Выбрать главу

Клиника профессора Богоявленской находилась в Серебряном бору, в районе если и отдаленном, то достаточно престижном — чуть дальше начинались роскошные дачи прежней партноменклатуры, ставшие теперь резиденциями новых русских и крупных чиновников-взяточников, которых к новым русским причислить трудно — они скорее старые и ведут свой род еще от героев Салтыкова-Щедрина. Городским властям каким-то образом удалось сохранить за собой небольшой квартал, где среди вишневых деревьев располагались здания обычной больницы «Скорой помощи». В одном из терапевтических корпусов, на двух этажах, и находилось отделение Центра неврозов и стрессовых состояний.

Аля рассказывала мне, что лучшее в ее работе время — это весна, когда цветут вишни и больные забывают о своих печалях; они влюбляются и чинно прохаживаются парами по психодрому (так ее пациенты прозвали небольшой овальный дворик прямо под окнами отделения), а потом эти же парочки скрываются где-то в пышных зарослях, и если на них случайно наткнуться, они уже отнюдь не выглядят чинными. Пусть они нарушают режим, говорила Аля, зато им всем хочется жить. Но сейчас мне было не до вишневого сада — меня ждала аудиенция у заведующей Центром Галины Николаевны Богоявленской. Честно говоря, я здорово волновалась, пока поднималась вверх по выщербленной лестнице — не на пятый этаж, роковой для Али, а на третий, где в когда-то роскошном кабинете принимала больных Богоявленская.

Я постучалась; меня пригласили войти, но никто не обратил на меня внимания — шла консультация.
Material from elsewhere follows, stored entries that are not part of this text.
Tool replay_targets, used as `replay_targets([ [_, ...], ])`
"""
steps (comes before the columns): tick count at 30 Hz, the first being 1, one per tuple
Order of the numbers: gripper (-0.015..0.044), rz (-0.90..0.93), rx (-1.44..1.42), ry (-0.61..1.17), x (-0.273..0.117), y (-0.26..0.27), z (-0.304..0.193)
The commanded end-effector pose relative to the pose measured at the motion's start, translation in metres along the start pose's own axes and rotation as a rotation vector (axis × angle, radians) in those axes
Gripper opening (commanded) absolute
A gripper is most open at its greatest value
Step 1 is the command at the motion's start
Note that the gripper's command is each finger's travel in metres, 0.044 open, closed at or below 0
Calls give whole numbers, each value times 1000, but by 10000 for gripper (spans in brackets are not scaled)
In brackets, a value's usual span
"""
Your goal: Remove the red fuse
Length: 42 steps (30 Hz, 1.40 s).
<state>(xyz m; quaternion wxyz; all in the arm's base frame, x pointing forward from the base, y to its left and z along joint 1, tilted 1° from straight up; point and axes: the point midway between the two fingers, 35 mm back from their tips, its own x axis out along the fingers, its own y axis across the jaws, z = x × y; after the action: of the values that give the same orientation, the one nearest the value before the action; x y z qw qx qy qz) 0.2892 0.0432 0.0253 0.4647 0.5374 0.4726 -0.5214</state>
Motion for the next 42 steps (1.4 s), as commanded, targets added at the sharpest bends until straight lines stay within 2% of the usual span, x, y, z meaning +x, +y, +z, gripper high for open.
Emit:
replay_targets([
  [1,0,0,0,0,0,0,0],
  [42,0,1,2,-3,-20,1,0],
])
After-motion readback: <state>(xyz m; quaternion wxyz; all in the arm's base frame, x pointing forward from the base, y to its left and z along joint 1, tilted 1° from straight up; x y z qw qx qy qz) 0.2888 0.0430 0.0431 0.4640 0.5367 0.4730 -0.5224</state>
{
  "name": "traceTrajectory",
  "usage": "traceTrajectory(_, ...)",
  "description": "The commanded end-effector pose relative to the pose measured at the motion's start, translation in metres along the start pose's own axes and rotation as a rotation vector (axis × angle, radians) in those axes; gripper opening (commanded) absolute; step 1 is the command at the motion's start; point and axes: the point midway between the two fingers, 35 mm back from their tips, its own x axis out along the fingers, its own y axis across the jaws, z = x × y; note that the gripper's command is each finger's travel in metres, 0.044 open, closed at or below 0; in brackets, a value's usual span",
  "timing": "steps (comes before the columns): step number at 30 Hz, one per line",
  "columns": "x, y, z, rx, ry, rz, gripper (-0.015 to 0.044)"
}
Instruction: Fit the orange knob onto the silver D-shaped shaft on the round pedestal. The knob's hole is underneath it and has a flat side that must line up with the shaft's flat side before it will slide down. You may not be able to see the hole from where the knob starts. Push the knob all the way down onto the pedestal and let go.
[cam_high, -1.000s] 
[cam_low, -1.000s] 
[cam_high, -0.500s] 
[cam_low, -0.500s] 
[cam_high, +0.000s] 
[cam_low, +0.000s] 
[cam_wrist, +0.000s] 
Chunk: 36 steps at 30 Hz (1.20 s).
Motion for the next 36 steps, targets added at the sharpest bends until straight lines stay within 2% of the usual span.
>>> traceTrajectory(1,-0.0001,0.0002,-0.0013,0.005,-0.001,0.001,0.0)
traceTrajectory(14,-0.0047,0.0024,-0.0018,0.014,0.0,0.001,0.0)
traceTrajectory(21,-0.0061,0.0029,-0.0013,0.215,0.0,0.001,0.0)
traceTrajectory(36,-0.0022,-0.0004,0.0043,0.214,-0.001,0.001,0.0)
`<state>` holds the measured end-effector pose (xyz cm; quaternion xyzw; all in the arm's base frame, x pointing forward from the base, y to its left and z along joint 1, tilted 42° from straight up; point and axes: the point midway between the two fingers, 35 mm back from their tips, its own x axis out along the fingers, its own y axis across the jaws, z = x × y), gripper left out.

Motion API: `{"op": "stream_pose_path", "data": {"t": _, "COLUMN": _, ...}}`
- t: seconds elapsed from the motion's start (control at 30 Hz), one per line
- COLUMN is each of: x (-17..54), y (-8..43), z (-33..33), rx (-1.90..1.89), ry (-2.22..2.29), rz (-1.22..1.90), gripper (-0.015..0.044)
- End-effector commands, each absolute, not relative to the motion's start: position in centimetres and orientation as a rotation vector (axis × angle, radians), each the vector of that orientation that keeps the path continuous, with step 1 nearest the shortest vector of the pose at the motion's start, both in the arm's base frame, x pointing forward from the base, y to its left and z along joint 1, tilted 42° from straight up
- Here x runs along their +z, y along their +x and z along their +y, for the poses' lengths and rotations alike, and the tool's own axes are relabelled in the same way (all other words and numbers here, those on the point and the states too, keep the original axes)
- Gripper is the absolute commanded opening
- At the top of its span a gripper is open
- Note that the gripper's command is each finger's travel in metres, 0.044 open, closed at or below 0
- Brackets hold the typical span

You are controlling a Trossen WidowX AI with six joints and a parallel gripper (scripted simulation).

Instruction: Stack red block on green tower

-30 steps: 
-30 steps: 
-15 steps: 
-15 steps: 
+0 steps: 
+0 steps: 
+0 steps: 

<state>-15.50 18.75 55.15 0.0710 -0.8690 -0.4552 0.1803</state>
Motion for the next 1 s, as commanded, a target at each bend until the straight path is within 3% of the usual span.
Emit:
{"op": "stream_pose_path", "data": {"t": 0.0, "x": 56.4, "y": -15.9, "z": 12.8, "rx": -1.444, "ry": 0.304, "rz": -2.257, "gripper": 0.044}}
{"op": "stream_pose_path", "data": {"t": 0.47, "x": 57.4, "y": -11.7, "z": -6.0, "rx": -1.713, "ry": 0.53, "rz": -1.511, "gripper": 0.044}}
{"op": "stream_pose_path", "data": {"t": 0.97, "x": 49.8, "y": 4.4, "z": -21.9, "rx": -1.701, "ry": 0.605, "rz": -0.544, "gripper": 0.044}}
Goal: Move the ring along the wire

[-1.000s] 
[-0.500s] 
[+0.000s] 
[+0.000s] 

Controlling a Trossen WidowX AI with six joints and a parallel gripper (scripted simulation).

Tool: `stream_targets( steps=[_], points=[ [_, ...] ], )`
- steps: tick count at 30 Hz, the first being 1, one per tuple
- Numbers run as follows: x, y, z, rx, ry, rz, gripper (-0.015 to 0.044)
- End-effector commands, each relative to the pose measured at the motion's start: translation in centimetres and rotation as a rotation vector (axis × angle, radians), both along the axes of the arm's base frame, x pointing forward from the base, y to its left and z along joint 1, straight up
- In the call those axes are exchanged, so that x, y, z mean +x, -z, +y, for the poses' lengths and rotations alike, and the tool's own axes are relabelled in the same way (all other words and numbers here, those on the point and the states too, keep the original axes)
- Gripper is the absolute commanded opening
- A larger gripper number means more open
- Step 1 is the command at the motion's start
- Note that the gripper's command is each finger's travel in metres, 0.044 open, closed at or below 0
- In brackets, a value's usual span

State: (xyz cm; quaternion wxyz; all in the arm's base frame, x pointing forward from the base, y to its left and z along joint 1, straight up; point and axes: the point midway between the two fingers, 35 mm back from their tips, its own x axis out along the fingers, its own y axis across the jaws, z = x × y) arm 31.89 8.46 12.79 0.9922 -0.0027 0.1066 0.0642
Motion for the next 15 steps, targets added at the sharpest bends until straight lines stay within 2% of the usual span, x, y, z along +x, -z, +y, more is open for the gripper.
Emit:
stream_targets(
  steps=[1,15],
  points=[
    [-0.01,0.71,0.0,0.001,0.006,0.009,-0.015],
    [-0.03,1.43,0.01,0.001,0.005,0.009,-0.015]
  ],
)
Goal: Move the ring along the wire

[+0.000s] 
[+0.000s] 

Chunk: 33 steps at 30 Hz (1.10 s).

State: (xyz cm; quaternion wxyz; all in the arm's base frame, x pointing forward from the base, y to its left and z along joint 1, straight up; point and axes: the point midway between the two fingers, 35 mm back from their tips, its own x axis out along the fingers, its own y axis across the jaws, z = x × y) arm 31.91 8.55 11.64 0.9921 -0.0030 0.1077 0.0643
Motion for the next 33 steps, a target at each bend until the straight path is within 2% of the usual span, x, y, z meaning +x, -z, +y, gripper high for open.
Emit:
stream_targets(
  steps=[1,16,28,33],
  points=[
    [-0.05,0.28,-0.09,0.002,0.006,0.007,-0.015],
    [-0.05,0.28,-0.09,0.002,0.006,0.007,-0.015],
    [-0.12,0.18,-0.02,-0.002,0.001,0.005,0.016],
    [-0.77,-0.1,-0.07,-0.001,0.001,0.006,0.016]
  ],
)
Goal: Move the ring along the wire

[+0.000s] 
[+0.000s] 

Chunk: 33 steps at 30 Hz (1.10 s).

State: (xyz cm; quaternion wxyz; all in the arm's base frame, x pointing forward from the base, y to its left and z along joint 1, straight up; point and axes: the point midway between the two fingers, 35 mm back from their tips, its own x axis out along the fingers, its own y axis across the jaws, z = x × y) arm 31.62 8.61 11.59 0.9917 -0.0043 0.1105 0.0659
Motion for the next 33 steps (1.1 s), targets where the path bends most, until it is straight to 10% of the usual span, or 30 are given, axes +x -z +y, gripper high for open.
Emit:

На стуле лицом к жадно взиравшим на него медикам сидел, придерживая правой рукой костыли, средних лет мужчина кавказского вида — но как выяснилось позже, это был араб: он не понимал ни слова ни по-русски, ни по-английски, а лопотал что-то на французском. Галина Николаевна обвела грозным взором своих подчиненных и спросила (видно, не в первый раз):

— Так кто же тут говорит по-французски?

Все скромно потупились. Тогда она перевела взгляд на меня:

— Может быть, вы?

Я почувствовала, что предательски краснею, и отрицательно покачала головой. Кто-то из приближенных Галины Николаевны, светловолосый мужчина с кудрявой бородкой, пытался объясниться с арабом при помощи мимики и жестов, и это было так смешно, что, несмотря на серьезность ситуации, я еле сдерживала смех. Наконец, дверь отворилась, и очень статная дама с седыми локонами и молодым лицом ввела, почти втолкнула в кабинет плешивого мужчину в тренировочном костюме. Это оказался профессиональный переводчик из числа пациентов, и с его помощью дела пошли лучше. Все присутствующие, в том числе и повеселевший араб, с облегчением вздохнули. Через пять минут мне стало ясно, что восточный человек на костылях, представитель какой-то фирмы, сломал себе ногу и был доставлен в травматологию; здесь он замучил врачей жалобами на то, что у него болят зубы. Это было странно, потому что своих зубов у него не осталось — он давно их выдрал все до единого, надеясь, что полегчает — но не полегчало. Травматологи спихнули его психиатрам. Галина Николаевна тут же поставила диагноз («шизофрения, как и было сказано») и назначила лечение, после чего араба отвели, переводчика отпустили, и внимание всех присутствующих переключилось на меня. Богоявленская смотрела на меня вопрошающе, явно не понимая, кто я такая, и светловолосый бородач что-то прошептал ей на ухо.

— Так это ты Лида Неглинкина? — обратилась она ко мне (очевидно, по праву давнего знакомства с моими родителями она решила обращаться ко мне на «ты», как к неоперившемуся птенчику).

Я молча кивнула; в присутствии этой гранд-дамы мне было как-то не по себе. Она была совсем такая, как я представляла ее по рассказам старшей сестры: пожилая женщина, почти старуха, со следами былой красоты на лице, чересчур вычурно для своего возраста и июльской жары разодетая и раскрашенная. На ее пальцах тускло блестело золото, а голос — резкий, громкий — выдавал безапелляционность суждений и привычку командовать.

— Твой отец звонил мне. Что ж, у нас освободилось место — ушла Лида Аванесова, и я тебя на него возьму. Тем более что ты тоже Лида.

— Лида Аванесова ушла в декрет, — вмешалась статная женщина с седыми волосами. Мне показалось, что я ее узнала — судя по рассказам Али, это была Алина Сергеевна Сенина, старший научный сотрудник.